7. Reaction mechanism
For most nitrilases the only products produced are the corresponding acid and ammonia. However, it has been shown that the purified nitrilases of F. oxysporum f.sp. melonis (Goldlust and Bohak 1989), R. rhodochrous ATCC39484 (Stevenson et al. 1992), Pseudomonas DSM7155 (Layh et al. 1998), and the ricinine nitrilase of Pseuodomonas sp. (Hook and Robinson 1964) produce a small amount of amide product and therefore have nitrile hydratase activity. In these cases the amide product is usually <5% of the total reaction products. The AtNIT4 enzyme from A. thaliana has high NHase activity producing 1·5 times more asparagine than aspartic acid from the β-cyano-l-alanine substrate (Piotrowski et al. 2001). Recently it has been shown that the AtNIT1 enzyme of A. thaliana also has high NHase activity with some substrates (Osswald et al. 2002). For e.g. with fumaronitrile as substrate the ratio of amide to acid products was 93 : 7 while with crotononitrile the ratio was 1 : 99. The nitrilase of R. rhodochrous J1 has been shown to use benzamide as a substrate, albeit at a very low rate (0·00022%) compared with benzonitrile (Kobayashi et al. 1998), and therefore has amidase activity. The cyanide hydratase enzyme from F. lateritium has a small amount of nitrilase activity (Nolan et al. 2003). Kobayashi et al. (1998) have proposed a mechanism for nitrilase/cyanide hydratase activity which accounts for all the activities seen with these enzymes. This mechanism is shown in Fig. 4. It is an adaptation of the earlier mechanisms proposed by Hook and Robinson (1964) and Mahadevan and Thimann (1964). The mechanism proposes nucleophilic attack on the nitrile carbon atom by the sulphydryl group of the nitrilase which leads to a tetrahedral intermediate, via an enzyme-thioimidate route ( in Fig. 4). This intermediate can be broken down to the acid, as happens most often with nitrilases and cyanide dihydratase, or can release the amide as happens with cyanide hydratase. The nitrile hydratase and amidase activities of nitrilases and the nitrilase activity of cyanide hydratase support this mechanism.

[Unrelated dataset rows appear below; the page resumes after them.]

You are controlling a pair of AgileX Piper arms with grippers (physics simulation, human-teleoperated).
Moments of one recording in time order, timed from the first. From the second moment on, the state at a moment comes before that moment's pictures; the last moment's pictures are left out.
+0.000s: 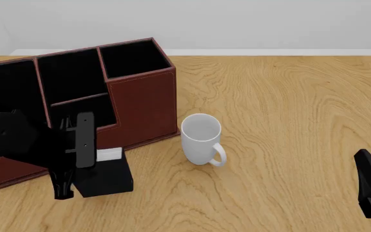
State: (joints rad) left arm -0.40 1.22 -0.70 0.68 1.01; right arm -0.01 0.00 -0.01 0.00 0.00
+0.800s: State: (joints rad) left arm -0.61 1.13 -0.82 0.94 0.76; right arm -0.01 0.00 -0.01 0.00 0.00
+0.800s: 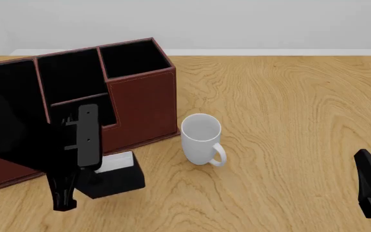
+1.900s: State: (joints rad) left arm -0.41 1.07 -1.10 1.22 0.93; right arm -0.01 0.00 -0.01 0.00 0.00
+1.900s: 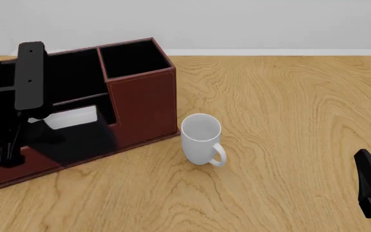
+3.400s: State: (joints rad) left arm -0.14 1.26 -1.51 1.22 1.22; right arm -0.01 0.00 -0.01 0.00 0.00
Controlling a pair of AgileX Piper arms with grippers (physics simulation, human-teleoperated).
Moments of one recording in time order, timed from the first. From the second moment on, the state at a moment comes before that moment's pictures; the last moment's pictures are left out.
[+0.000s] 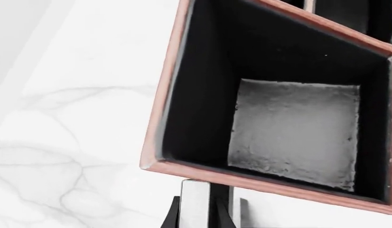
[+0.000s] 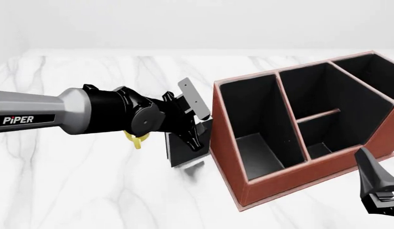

The nitrilase family of enzymes are a group of closely related enzymes with diverse biochemical capabilities. Analysis shows that some of these enzymes have broad substrate specificity while others are very substrate specific. Continued molecular analysis and structure/function studies should enhance our understanding of these enzymes. The isolation of new organisms with new specificities will also increase our understanding of these enzymes and increase the biotechnological capacity for nitrile biocatalysis and cyanide bioremediation.